One big mistake people make is they read old stories and they interpret them in the light of our modern environment. Gygax would never have allowed PCs to create content on the fly while adventuring.
This, as I've pointed out, just isn't true and I have already provided a counter-example. He allowed the Balrog to invent The Balrog Times as a plausible lie, and the idea they used flash photography. Because it was fun.
Claiming Gygax would never have done something that someone who was there says he actually
did doesn't help your cause at all. And Arneson did not ask Major Wellesly if he could take a CIA badge with him into Braunstein. He just did it.
It is different. I'm not going to say the Forge invented the new way. I never said that. I think the new way arose in home games likely not super long after D&D was invented by people who had a bent to go that way.
A new way
did arise in home games not super long after D&D was invented. The new way was that you must stick to the pre-established rules and background rather than "we made up some




we thought would be fun". And this new way came to dominate the hobby. Because it's what the books said to do.

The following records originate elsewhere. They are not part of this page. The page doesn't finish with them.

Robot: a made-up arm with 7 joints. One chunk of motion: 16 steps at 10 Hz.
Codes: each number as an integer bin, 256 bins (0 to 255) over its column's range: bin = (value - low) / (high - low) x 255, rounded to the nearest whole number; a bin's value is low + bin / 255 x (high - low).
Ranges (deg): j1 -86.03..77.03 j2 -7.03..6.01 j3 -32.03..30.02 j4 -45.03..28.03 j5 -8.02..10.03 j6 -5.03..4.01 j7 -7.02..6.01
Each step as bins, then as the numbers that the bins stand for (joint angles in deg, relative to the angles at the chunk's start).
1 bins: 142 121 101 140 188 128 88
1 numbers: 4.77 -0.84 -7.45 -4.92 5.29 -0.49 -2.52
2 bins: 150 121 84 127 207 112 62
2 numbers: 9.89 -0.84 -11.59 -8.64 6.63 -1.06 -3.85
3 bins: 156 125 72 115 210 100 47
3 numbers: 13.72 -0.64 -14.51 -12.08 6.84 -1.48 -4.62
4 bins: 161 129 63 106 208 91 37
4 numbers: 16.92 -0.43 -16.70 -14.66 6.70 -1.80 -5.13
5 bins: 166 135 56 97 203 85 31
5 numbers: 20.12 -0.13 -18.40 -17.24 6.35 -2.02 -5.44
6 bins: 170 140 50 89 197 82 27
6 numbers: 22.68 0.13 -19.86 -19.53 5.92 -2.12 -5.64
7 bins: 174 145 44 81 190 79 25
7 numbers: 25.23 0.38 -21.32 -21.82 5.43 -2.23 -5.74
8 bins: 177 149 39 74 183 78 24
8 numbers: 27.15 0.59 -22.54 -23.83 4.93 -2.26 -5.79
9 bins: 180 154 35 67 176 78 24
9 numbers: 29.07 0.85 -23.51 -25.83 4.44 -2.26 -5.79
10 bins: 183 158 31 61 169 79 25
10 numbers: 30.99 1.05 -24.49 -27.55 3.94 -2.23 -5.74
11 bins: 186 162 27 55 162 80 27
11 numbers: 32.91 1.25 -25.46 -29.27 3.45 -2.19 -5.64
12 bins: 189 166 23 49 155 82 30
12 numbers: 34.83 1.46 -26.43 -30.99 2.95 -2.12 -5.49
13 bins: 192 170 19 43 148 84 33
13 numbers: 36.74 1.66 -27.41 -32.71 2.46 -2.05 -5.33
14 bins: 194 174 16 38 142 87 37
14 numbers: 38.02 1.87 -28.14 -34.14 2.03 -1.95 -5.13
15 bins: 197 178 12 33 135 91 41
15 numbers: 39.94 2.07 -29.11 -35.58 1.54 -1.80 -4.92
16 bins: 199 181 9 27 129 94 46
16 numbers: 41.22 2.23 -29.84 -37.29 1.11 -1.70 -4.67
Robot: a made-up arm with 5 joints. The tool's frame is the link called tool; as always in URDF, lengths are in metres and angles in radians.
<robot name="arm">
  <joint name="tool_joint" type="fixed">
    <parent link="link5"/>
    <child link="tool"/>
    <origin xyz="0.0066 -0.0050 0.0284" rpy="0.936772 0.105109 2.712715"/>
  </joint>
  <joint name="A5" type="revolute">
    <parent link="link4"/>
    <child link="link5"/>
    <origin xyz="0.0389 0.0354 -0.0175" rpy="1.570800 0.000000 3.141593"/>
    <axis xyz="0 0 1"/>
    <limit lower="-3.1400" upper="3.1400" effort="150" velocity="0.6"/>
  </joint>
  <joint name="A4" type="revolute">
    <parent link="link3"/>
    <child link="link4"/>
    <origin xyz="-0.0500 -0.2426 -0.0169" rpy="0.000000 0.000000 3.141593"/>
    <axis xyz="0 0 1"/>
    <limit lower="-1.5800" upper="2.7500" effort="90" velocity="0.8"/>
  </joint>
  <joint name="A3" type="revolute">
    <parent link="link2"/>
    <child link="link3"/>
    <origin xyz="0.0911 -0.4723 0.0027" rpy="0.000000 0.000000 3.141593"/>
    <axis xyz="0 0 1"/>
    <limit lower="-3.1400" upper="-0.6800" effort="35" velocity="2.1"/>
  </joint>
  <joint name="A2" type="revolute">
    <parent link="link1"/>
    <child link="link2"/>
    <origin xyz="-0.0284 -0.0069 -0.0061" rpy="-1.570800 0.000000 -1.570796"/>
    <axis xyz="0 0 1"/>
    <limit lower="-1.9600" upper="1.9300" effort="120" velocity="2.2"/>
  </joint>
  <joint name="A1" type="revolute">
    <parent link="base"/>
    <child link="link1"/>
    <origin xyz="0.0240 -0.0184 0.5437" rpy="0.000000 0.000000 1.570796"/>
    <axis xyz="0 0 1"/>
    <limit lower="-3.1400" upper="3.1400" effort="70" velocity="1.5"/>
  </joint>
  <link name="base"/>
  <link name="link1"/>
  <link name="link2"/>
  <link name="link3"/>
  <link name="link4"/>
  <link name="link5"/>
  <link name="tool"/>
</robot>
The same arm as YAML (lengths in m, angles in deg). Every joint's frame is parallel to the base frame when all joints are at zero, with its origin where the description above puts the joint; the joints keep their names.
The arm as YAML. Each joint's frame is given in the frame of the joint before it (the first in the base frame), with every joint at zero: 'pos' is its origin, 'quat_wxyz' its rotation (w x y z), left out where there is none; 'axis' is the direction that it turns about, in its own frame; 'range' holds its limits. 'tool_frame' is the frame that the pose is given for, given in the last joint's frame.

In time, those who where successful at running those kinds of games introduced the idea. I do not know exactly when but I doubt it was as late as the nineties.
The idea was introduced in Braunstein. The game that inspired D&D. By Arneson before Gygax even started to get involved with D&D.
I played D&D all through the 80's and read many dragon magazines and I can assure you that style of play was not on most people's minds.
Indeed it wasn't on most peoples' minds. It happened in Lake Geneva - but the game Gygax played was not the game he published. And people who followed the
published game (especially AD&D) were given dense books full of tables and rules saying the way things must be. And most people who wanted to make their own stuff up either stuck to oD&D, B/X, BECMI. or the Rules Cyclopaedia.
And that is too bad because some of them would have been happy with the new approach and would have stopped sabotaging the more traditional games with their whining and rules lawyering.
Rules lawyering is a consequence of detail heavy games that people haven't been careful when writing. (AD&D is very bad for this, so is the World of Darkness).
As for the rest, had D&D made more explicit its roots in the
Freeform LARP (even if that term hadn't been invented) that was Braunstein it would have made more people happy, yes.